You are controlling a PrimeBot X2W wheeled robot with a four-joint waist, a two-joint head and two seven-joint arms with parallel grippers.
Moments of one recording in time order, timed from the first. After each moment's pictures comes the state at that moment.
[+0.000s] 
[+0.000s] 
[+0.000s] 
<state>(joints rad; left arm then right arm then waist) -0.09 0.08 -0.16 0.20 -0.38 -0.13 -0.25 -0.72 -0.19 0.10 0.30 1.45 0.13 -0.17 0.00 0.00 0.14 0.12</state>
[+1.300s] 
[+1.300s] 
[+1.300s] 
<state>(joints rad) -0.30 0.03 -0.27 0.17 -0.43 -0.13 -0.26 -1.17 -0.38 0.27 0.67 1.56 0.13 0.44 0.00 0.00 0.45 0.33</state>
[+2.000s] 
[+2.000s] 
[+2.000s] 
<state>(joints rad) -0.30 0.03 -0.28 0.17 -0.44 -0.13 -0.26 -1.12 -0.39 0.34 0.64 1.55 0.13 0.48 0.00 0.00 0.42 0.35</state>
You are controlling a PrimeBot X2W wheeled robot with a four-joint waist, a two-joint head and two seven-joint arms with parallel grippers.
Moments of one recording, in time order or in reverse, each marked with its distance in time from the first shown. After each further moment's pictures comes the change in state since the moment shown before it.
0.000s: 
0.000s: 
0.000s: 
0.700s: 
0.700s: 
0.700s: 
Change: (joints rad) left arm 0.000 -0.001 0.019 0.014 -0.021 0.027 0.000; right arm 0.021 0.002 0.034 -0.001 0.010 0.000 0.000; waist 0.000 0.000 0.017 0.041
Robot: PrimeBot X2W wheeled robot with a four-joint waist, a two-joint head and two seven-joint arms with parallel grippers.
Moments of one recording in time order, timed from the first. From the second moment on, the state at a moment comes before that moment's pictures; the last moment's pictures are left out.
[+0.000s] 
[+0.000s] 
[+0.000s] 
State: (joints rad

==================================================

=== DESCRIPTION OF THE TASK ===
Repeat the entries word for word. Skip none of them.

=== ANSWER ===
You are controlling a PrimeBot X2W wheeled robot with a four-joint waist, a two-joint head and two seven-joint arms with parallel grippers.
Moments of one recording in time order, timed from the first. After each moment's pictures comes the state at that moment.
[+0.000s] 
[+0.000s] 
[+0.000s] 
<state>(joints rad; left arm then right arm then waist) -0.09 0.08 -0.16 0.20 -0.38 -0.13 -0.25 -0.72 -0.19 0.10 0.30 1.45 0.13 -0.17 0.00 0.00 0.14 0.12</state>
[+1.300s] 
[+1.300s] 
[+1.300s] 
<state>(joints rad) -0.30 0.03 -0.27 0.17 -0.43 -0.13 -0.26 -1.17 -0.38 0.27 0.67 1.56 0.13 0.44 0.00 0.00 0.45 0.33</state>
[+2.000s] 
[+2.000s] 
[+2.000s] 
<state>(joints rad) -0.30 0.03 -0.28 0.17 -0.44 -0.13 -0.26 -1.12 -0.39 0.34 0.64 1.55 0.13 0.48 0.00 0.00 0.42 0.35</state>
You are controlling a PrimeBot X2W wheeled robot with a four-joint waist, a two-joint head and two seven-joint arms with parallel grippers.
Moments of one recording, in time order or in reverse, each marked with its distance in time from the first shown. After each further moment's pictures comes the change in state since the moment shown before it.
0.000s: 
0.000s: 
0.000s: 
0.700s: 
0.700s: 
0.700s: 
Change: (joints rad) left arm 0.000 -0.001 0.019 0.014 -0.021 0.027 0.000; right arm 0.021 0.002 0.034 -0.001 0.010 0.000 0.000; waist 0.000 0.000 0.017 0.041
Robot: PrimeBot X2W wheeled robot with a four-joint waist, a two-joint head and two seven-joint arms with parallel grippers.
Moments of one recording in time order, timed from the first. From the second moment on, the state at a moment comes before that moment's pictures; the last moment's pictures are left out.
[+0.000s] 
[+0.000s] 
[+0.000s] 
State: (joints rad

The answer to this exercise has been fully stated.